De pronto el barco llegó a un sitio donde estaban como dos o tres docenas de familias api­ñadas en la costa, abando­nadas a su suerte al quedar sin trabajo por el cierre de una fábrica. Desesperados, no tenían cómo costearse el pasaje para llegar a sus hoga­res familiares y buscar algún otro sustento. Era grande la consternación de esos hom­bres, mujeres y niños con rasgos demacrados y rostros macilentos. Como no era una imagen fácil, los que estaban arriba bebiendo prefirieron mirar a otro lado. Excepto el doctor Barbero, que muy pronto se percató de lo que estaba sucediendo. De manera sigilosa se dirigió al capitán del navío.

–Señor, ¿usted me conoce? Preguntó al oficial de mando.

–Por supuesto doctor Barbero –respondió el otro al instante.
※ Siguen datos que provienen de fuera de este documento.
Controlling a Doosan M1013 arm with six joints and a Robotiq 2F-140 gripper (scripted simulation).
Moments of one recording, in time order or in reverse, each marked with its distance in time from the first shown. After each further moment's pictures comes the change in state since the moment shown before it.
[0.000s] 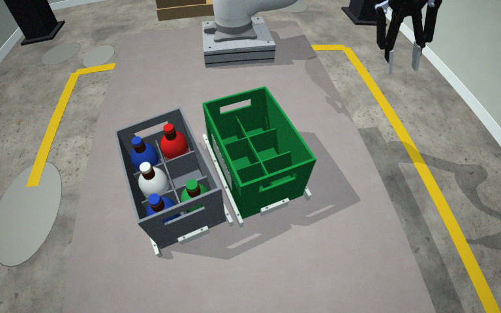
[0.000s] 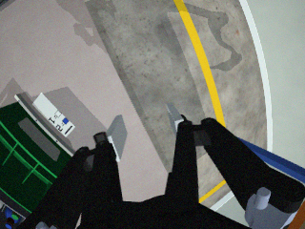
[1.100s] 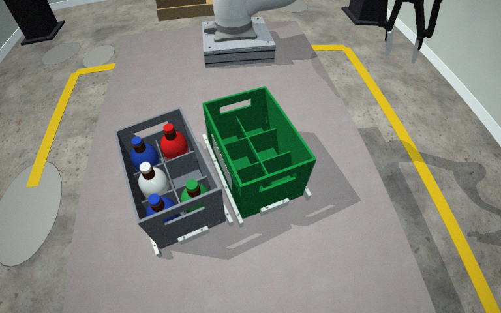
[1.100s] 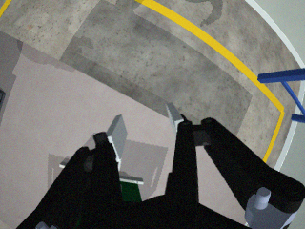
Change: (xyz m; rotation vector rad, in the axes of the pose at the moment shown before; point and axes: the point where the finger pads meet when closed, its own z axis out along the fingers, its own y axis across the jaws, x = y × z) arm 0.026 0.008 -0.018 0.056 0.002 0.634
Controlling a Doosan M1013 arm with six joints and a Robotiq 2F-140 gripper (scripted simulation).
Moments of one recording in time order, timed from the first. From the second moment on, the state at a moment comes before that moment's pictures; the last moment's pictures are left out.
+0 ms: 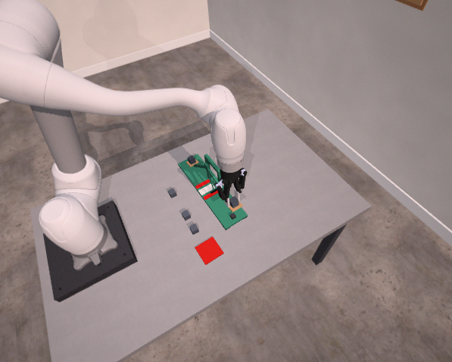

–Muy Bien. Yo no cargo mucho dinero encima, pero quiero pedirle que me per­mita firmarle un pagaré por el importe de los pasajes de toda esa gente –dijo seña­lando al numeroso grupo–. ¿Podría usted recibirlos a bordo y transportarlos hasta Rosario? Al llegar a Asunción le hago efectivo el pago.

El capitán aceptó el trato y los dejó subir a bordo. Nadie supo –a excepción del oficial–quién había pagado tantos pasajes. El doctor, discreto, volvió a encerrarse en su camarote, justo cuando uno de los juga­dores lo vio recluirse.

–Ahí se guarda el ilustre tacaño, dijo riendo, evocando la carcajada en sus compin­ches.

La anécdota verídica aquí reproducida libremente, fue escrita en el álbum mortuo­rio del doctor Barbero, por la escritora Teresa Lamas, como un pequeño home­naje que lo dice todo. El doc­tor había fallecido un 14 de febrero de 1951, a los 74 años. Cuatro meses más tarde, sus hermanas sobrevivientes constituirían la Fundación La Piedad, donando el patri­monio familiar para el cum­plimiento de fines sociales, culturales y científicos a tra­vés de las instituciones crea­das o sostenidas por el doctor Andrés Barbero. Hasta el día de hoy la obra se mantiene.

Fuentes: Vida, personalidad y obras del doctor Andrés Barbero de Ángel D. Sosa y Andrés Barbero el Santo Laico, Beatriz Rodríguez Alcalá. (Anuario de la Aca­demia Paraguaya de la His­toria. Vol 27).